# Test with markdown only

In [None]:
from crontab import CronTab
import datetime as dt
import json
import matplotlib.pyplot as plt
import numpy as np
import os
import pandas as pd
from pathlib import Path
import re
import requests
from scipy.stats import shapiro, pearsonr
import seaborn as sns
from sqlalchemy import (select, text, create_engine, Column, Integer, VARCHAR, DATE, DATETIME, 
                        ForeignKey, Boolean, FLOAT, func)
from sqlalchemy.orm import sessionmaker, declarative_base
import sys
import tensorflow as tf
from time import strftime
import timeit

# Add path of subdirectory containing own modules
modules_path = [
    os.path.join(os.getcwd(), 'data_collect_app'), # location of finrail_db
    os.path.join(os.getcwd(), 'prediction_rnn_app') # location of finrail_rnn_model
]
for i, path in enumerate(modules_path):
    if path not in sys.path:
        sys.path.append(path)

# Load own code (this code is used by the containers, too. Therefore stored )
import finrail_db
import finrail_rnn_model

# Load tensorboard
%load_ext tensorboard

# Set random seed for reproduceability
tf.keras.utils.set_random_seed(42)

In [None]:
# Define directory for tensorboard log files
def dir_logs(parent_dir='tf_log'):
    '''Function takes a parent directory path and adds a subdirectory composed of the current date and time.
    This is useful for Tensorboard logs, so logs of different training runs are stored in different
    directories.
    Parameters:
        parent_dir <str> name of the parent directory
    
    Returns:
        <file path object> directory containing current date and time'''
    return Path(parent_dir) / strftime('%Y_%m_%d_%H_%M_%S')

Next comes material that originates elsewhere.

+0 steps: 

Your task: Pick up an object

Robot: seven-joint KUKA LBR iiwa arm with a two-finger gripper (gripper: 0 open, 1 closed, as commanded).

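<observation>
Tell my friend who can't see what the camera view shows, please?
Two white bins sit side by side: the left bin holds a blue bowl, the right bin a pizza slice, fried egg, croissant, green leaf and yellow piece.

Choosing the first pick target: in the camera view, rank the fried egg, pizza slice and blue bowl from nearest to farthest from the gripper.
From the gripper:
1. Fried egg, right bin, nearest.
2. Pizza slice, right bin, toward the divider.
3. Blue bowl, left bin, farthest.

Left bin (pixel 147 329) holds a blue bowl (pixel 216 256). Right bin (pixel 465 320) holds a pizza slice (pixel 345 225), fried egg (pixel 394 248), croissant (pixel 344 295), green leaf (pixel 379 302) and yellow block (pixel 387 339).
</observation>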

# Read data from database to Dataframe
# 1. Create engine on data base
engine = create_engine('mysql+mysqlconnector://root:admin123@localhost:5000/finrail')
# 2. Read query from file
path_query = os.path.join(os.getcwd(), 'prediction_rnn_app/timeseries_query.txt')
with open(path_query, 'r') as f:
    sql_timeseries_query = f.read()
# 3. Execute query and store result in Dataframe 
# (2 series on daily basis called "commuter" and "long-distance")
df = finrail_rnn_model.read_timeseries_from_database(engine=engine, str_query=sql_timeseries_query)
# Clean and add one-hot-encoded information about next day in series
df = finrail_rnn_model.tweak_timeseries(df)

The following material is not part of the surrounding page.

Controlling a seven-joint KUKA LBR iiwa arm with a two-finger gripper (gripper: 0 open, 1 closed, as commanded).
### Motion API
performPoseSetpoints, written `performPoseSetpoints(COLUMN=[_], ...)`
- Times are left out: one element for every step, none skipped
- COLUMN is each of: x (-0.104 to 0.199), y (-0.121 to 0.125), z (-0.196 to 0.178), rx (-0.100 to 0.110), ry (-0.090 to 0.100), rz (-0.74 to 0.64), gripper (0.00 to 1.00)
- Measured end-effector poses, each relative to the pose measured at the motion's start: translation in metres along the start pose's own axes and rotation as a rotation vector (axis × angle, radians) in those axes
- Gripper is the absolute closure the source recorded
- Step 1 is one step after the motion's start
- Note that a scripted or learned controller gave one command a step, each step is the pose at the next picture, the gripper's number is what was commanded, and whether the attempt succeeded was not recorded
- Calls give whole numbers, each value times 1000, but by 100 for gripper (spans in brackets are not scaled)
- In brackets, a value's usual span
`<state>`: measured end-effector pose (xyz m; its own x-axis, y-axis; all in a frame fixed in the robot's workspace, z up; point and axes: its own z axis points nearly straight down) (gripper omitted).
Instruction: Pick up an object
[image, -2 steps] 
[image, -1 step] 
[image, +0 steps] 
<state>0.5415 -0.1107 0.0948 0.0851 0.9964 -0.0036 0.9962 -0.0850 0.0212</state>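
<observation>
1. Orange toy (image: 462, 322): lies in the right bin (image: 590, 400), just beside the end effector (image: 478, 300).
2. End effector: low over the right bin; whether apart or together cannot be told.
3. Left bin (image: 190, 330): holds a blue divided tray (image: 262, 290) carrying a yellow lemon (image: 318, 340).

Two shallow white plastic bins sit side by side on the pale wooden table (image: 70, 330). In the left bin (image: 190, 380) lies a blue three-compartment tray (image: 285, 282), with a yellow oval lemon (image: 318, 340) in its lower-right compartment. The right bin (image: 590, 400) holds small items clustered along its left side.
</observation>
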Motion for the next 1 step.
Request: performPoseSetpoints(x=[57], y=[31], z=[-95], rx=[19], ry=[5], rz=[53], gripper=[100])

# Preparation of training, validation and test dataset
# Seperate datasets for commuter and long_distance, due to problem with overfitting
# in one of the series, when model is fitted to both series simultaneously

#training set until 2022 including
commuter_train = finrail_rnn_model.prepare_training_dataset(
    df, ['commuter', 'next_day_H', 'next_day_S', 'next_day_W'], (0, 2577), seq_length=21
)
long_distance_train = finrail_rnn_model.prepare_training_dataset(
    df, ['long_distance', 'next_day_H', 'next_day_S', 'next_day_W'], (0, 2577), seq_length=21
)

#validation set is 2023
commuter_val = finrail_rnn_model.prepare_training_dataset(
    df, ['commuter', 'next_day_H', 'next_day_S', 'next_day_W'], (2577, 2942), batch_size=500, 
    reshuffle_each_iteration=False, seq_length=21
)
long_distance_val = finrail_rnn_model.prepare_training_dataset(
    df, ['long_distance', 'next_day_H', 'next_day_S', 'next_day_W'], (2577, 2942), batch_size=500,
    reshuffle_each_iteration=False, seq_length=21
)

#test set from 2024-01-01 to latest date in data
commuter_test = finrail_rnn_model.prepare_training_dataset(
    df, ['commuter', 'next_day_H', 'next_day_S', 'next_day_W'], (2942, None), batch_size=500,
    reshuffle_each_iteration=False, seq_length=21
)
long_distance_test = finrail_rnn_model.prepare_training_dataset(
    df, ['long_distance', 'next_day_H', 'next_day_S', 'next_day_W'], (2942, None), batch_size=500, 
    reshuffle_each_iteration=False, seq_length=21
)